Pull every "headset" line out of the data below.

[ENTRIES SUPPLIED]

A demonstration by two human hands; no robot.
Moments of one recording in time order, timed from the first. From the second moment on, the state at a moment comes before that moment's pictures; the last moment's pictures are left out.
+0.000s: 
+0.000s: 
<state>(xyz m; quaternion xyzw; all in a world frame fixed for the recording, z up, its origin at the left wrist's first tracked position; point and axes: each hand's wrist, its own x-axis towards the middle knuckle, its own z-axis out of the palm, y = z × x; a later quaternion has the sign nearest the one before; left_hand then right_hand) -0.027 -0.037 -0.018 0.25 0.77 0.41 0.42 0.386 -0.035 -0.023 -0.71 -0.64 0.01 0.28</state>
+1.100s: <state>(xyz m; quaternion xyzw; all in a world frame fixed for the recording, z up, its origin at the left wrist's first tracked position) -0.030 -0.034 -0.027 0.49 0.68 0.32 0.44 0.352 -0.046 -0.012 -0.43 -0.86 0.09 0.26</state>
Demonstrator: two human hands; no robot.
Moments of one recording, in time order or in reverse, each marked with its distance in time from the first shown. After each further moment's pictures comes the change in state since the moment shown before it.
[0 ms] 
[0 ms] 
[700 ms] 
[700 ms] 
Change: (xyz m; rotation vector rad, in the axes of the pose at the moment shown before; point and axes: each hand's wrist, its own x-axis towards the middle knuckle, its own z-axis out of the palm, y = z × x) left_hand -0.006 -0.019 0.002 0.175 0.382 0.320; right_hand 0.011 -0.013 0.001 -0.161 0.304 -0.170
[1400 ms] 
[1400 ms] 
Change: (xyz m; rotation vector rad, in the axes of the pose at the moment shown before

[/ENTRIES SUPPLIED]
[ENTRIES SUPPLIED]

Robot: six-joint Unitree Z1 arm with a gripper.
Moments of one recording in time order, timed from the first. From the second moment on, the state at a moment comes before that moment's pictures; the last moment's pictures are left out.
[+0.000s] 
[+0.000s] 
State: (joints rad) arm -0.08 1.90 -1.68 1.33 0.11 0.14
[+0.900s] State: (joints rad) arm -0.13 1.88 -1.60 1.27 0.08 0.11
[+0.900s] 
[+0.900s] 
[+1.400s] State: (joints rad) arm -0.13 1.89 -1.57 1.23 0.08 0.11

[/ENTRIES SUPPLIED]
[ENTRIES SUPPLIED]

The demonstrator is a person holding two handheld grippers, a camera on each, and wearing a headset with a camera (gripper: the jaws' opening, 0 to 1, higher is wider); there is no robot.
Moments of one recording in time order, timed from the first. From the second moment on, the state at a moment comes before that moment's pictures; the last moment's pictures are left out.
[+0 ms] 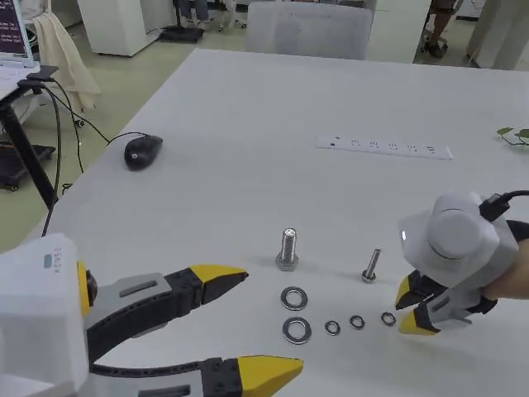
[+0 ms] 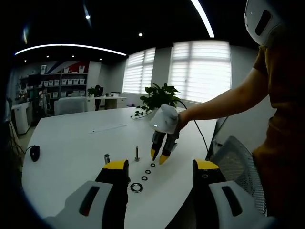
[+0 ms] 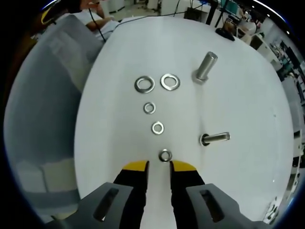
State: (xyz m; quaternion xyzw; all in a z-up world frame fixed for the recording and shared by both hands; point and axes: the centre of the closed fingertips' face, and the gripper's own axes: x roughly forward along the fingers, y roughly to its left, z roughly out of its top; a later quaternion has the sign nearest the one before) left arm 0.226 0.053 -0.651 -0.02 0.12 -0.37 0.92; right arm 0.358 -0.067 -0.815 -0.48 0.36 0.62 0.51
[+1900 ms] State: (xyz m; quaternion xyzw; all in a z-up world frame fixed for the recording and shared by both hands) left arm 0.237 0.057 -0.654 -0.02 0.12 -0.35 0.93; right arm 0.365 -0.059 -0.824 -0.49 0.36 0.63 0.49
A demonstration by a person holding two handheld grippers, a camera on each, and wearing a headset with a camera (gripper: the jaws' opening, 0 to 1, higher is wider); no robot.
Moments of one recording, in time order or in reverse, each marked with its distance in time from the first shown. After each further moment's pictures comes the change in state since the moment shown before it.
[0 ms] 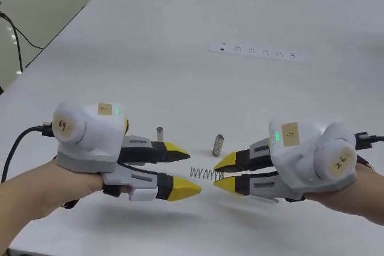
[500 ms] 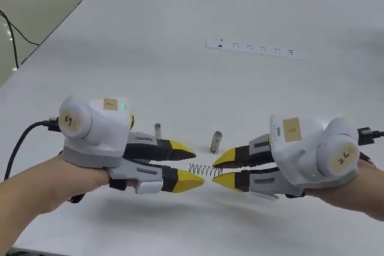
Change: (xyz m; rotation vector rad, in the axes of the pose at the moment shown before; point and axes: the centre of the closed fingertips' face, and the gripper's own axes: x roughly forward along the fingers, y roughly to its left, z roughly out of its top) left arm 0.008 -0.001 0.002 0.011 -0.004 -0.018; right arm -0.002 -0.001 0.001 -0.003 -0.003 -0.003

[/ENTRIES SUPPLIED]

EXERCISE ANSWER:
The demonstrator is a person holding two handheld grippers, a camera on each, and wearing a headset with a camera (gripper: the jaws' opening, 0 to 1, higher is wider); there is no robot.
A demonstration by a person holding two handheld grippers, a camera on each, and wearing a headset with a camera (gripper: the jaws' opening, 0 to 1, higher is wider); no robot.

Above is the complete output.